## WHAT YOU ARE ASKED TO DO
Reproduce the full listing below exactly. Do not include the pictures.

## INFORMATION SUPPLIED
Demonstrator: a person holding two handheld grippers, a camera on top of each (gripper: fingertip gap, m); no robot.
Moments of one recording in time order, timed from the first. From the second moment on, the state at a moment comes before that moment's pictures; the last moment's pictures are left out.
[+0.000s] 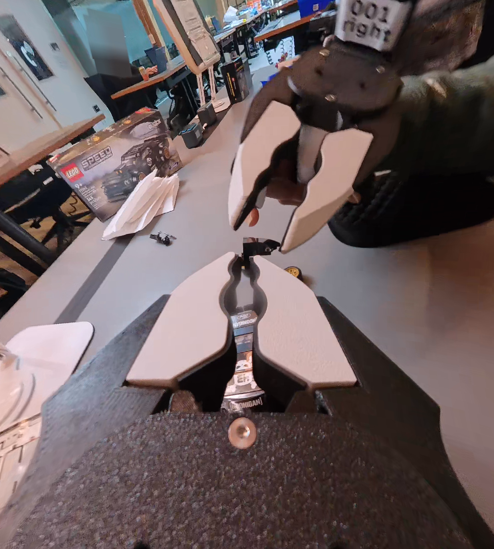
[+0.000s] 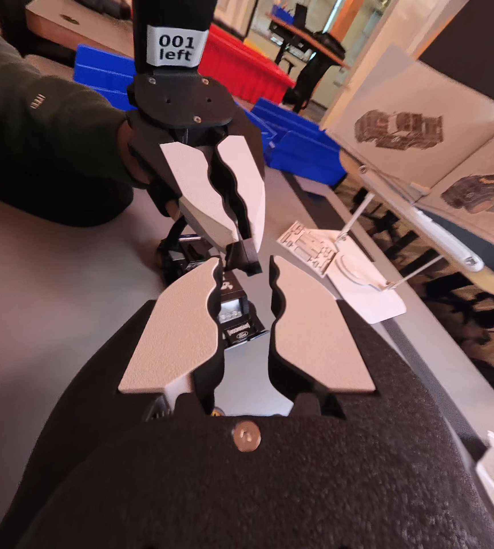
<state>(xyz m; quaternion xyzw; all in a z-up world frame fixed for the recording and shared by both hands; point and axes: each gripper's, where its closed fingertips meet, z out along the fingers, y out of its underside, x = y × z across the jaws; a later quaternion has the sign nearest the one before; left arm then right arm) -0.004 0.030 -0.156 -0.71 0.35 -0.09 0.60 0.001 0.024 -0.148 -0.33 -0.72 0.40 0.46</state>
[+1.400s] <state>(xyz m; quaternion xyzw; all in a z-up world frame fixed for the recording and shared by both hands) -0.041 0.023 -0.262 -0.87 0.31 -0.11 0.36 -0.012 0.054 -0.229 -0.30 -0.79 0.21 0.49</state>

## OUTPUT OF THE EXERCISE
Demonstrator: a person holding two handheld grippers, a camera on top of each (gripper: fingertip gap, m); no robot.
Moments of one recording in time order, timed from the first. From the second moment on, the state at a moment comes before that moment's pictures; the last moment's pictures are left out.
[+0.000s] 
[+0.000s] 
<state>(xyz m; quaternion xyzw; all in a z-up world frame fixed for the recording and shared by both hands; point and axes: each gripper's, where its closed fingertips meet, z out along the fingers, y out of its underside, x = y × z across the jaws; a later quaternion has the sign nearest the one before; left arm then right arm) -0.004 0.030 -0.156 -0.71 0.35 -0.09 0.60 0.001 0.024 -0.148 -0.33 -0.72 0.40 0.46</state>
[+1.400s] <state>(xyz m; quaternion xyzw; all in a z-up world frame fixed for the recording and shared by both hands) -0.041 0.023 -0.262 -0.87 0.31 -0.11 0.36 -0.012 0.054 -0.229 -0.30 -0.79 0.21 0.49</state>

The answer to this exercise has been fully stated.